We might not be willing to say it out loud, but a lot of us are talking about who is the greatest among us, and we’re missing the point. It isn’t about who is growing and who is dying. It is easy to spend our time talking about growth rates when we’re just plain afraid. It is easy to make lists and congratulate ourselves or think longer and harder about snappy comebacks for those who disagree with us.
Ordering ourselves when we are afraid is the easiest of things. Marking our territory, making a list of who is in and who is out makes the fear a little less poignant, a little less severe. Congratulating ourselves or wondering if now is time to walk away doesn’t help us to live into the fear, it just makes its boundaries even more clear.
Jesus tells those disciples, that all the ordering, all the one-upping, all the self-congratulation, it really isn’t the main thing anymore. The main thing is being a servant. The main thing is being last of all, not first. The main thing isn’t self-congratulation, but self-service.

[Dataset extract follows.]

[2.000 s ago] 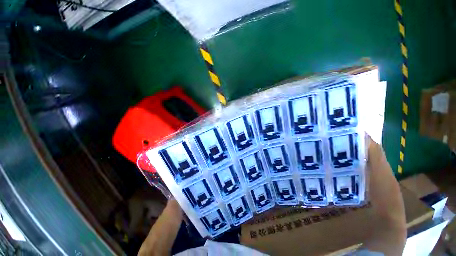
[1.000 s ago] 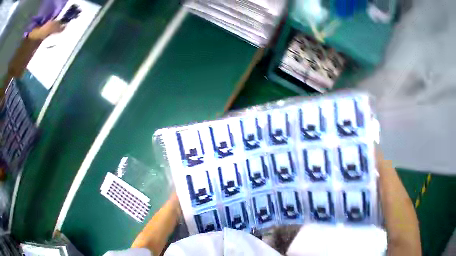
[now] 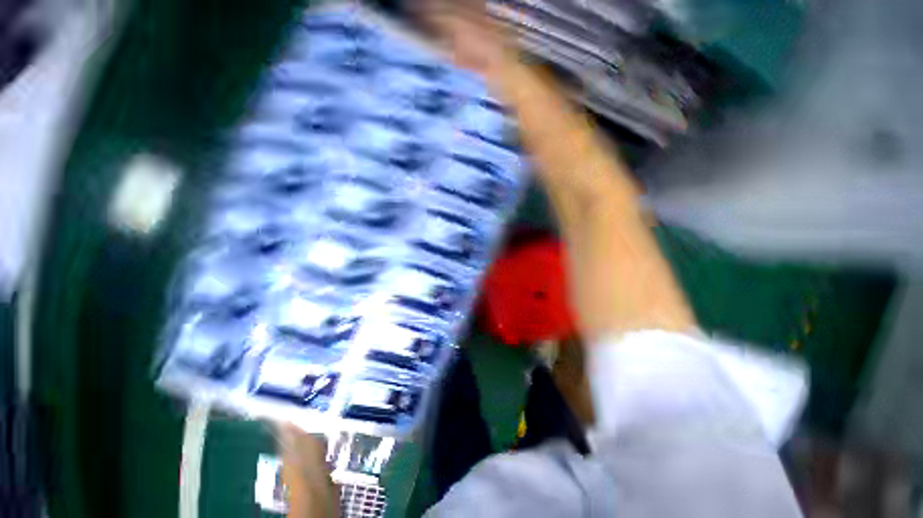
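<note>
A clear blister tray (image 3: 273, 409) with three rows of display modules (image 3: 390, 397) lies slanted over the green bench, its far end up and to the right. The image is blurred. My left hand (image 3: 304, 460) holds the tray's near end from below, its fingers mostly hidden. My right hand (image 3: 466, 35) is at the far right corner, arm stretched out, blurred and partly cut by the top edge; it appears to grip the tray edge. A small sheet with a grid of dark marks (image 3: 362, 498) lies on the bench by my left hand.
Stacked grey-white trays (image 3: 607, 66) are at the top right. A red stool (image 3: 528, 291) stands on the green floor below the bench. A pale strip (image 3: 192, 460) runs along the green bench at left. A large grey-white surface (image 3: 789, 197) is at the right.
The tray has turned from lying across in front of me to pointing away over the bench. My right hand has swung far forward with its end, while my left hand stays at the near end.
</note>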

They sit around him, and Jesus takes a child and puts it in their midst. It seems like it must be a pretty cute scene, right? A baby held in the arms of Jesus, welcomed into the circle. But it isn’t meant to be cute. It isn’t meant to be cuddly. Children, in the ancient world, were the most disposable of commodities, they often didn’t live into adulthood, and weren’t of much value until they could serve the family. So Jesus isn’t giving these disciples a lesson in loving babies, he’s giving them a lesson in seeing the world through new eyes. If they are looking for Jesus, they ought to be looking to those on the outside of the circle. That’s where he is going to be. That’s where God is going to be.
The fear turns us in on ourselves, but Jesus isn’t having any of that. Those left out in the cold, those who can’t see God anymore, it is in their company that Jesus is going to be hanging out. Because that is what he does- that’s the kind of God he is. Not the God of the self-congratulators, but a God of the losers and the broken.
After the votes made by our larger church, many wept openly. I was certainly getting out the Kleenex myself. I couldn’t help but cry for my brothers and sisters who finally feel like they have a place here. And I couldn’t help but cry for my brothers and sisters who were walking out. Who couldn’t stay with us anymore. It isn’t about ordering who won and who lost. It isn’t about that at all. It is about seeing the fear and the uncertainty in our future, and living in the midst of all of it. Holding our brothers and sisters in pain and in joy, and being a community with all of them. Finding Jesus in the midst of all of them. Not because anyone is the greatest, but because all are broken, and need a God exactly like ours. A God who hangs out with the lost, the ignored and the broken, who is found always with the last and the least. Amen, and thanks be to God.